Move over, artificial intelligence. Scientists announce a new 'organoid intelligence' field

Dr. Thomas Hartung is pictured with brain organoids at his lab at the Johns Hopkins Bloomberg School of Public Health in Baltimore.

(CNN)Computers powered by human brain cells may sound like science fiction, but a team of researchers in the United States believes such machines, part of a new field called "organoid intelligence," could shape the future — and now they have a plan to get there.

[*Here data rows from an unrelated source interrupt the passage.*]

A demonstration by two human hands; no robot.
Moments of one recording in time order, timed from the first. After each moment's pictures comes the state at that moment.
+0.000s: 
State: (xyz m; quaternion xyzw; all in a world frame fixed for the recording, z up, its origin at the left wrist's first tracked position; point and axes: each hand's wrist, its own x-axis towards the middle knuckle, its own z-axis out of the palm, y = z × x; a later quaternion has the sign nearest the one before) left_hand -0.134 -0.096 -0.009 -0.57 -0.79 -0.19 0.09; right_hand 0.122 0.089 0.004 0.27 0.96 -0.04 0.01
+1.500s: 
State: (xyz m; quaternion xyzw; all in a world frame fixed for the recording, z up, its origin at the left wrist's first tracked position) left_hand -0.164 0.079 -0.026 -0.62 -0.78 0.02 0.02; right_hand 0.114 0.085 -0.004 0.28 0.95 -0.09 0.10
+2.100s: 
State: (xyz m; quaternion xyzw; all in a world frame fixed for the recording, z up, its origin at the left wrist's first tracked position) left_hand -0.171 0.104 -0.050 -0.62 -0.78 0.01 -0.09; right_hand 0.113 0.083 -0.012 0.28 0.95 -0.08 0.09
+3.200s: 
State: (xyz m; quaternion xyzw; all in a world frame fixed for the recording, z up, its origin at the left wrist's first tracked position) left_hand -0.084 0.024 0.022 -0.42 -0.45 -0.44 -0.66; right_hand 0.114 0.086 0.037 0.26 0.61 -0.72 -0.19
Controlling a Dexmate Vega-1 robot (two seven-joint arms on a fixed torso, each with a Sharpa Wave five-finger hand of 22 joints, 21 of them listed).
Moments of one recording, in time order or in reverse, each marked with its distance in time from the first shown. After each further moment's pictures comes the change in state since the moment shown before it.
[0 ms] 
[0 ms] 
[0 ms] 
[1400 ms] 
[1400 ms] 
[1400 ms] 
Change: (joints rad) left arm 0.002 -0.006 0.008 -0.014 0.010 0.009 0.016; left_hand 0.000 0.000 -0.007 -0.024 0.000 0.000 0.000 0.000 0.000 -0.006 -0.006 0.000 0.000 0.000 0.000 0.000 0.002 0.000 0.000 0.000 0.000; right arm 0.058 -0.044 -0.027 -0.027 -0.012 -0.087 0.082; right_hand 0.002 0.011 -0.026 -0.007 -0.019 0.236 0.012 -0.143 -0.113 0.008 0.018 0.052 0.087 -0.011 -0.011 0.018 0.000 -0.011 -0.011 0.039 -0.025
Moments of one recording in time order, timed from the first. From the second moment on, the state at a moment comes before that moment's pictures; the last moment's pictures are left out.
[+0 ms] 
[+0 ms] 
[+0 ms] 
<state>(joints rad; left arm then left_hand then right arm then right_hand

Organoids are lab-grown tissues that resemble organs. These three-dimensional structures, usually derived from stem cells, have been used in labs for nearly two decades, where scientists have been able to avoid harmful human or animal testing by experimenting on the stand-ins for kidneys, lungs and other organs.
Brain organoids don't actually resemble tiny versions of the human brain, but the pen dot-size cell cultures contain neurons that are capable of brainlike functions, forming a multitude of connections.
    Scientists call the phenomenon "intelligence in a dish."
      This magnified image shows a brain organoid produced in Hartung's lab. The culture was dyed to show neurons in magenta, cell nuclei in blue and other supporting cells in red and green.
      Dr. Thomas Hartung, a professor of environmental health and engineering at the Johns Hopkins Bloomberg School of Public Health and Whiting School of Engineering in Baltimore, began growing brain organoids by altering human skin samples in 2012.
        He and his colleagues envision combining the power of brain organoids into a type of biological hardware more energy efficient than supercomputers. These "biocomputers" would employ networks of brain organoids to potentially revolutionize pharmaceutical testing for diseases like Alzheimer's, provide insight into the human brain and change the future of computing.
        Research describing the plan for organoid intelligence laid out by Hartung and his colleagues was published Tuesday in the journal Frontiers in Science.
          "Computing and artificial intelligence have been driving the technology revolution but they are reaching a ceiling," said Hartung, senior study author, in a statement. "Biocomputing is an enormous effort of compacting computational power and increasing its efficiency to push past our current technological limits."

          The human brain vs. artificial intelligence

          While artificial intelligence is inspired by human thought processes, the technology can't fully replicate all capabilities of the human brain. This gap is why humans can use an image or text-based CAPTCHA, or Completely Automated Public Turing Test To Tell Computers and Humans Apart, as an online security measure to prove they aren't bots.
          The Turing test, also known as the imitation game, was developed in 1950 by British mathematician and computer scientist Alan Turing to assess how machines display intelligent behavior similar to that of a human.
          But how does a computer really stack up against a human brain?
          A supercomputer can crunch massive amounts of numbers faster than a human can.
          "For example, AlphaGo (the AI that beat the world's No. 1 Go player in 2017) was trained on data from 160,000 games," Hartung said. "A person would have to play five hours a day for more than 175 years to experience these many games."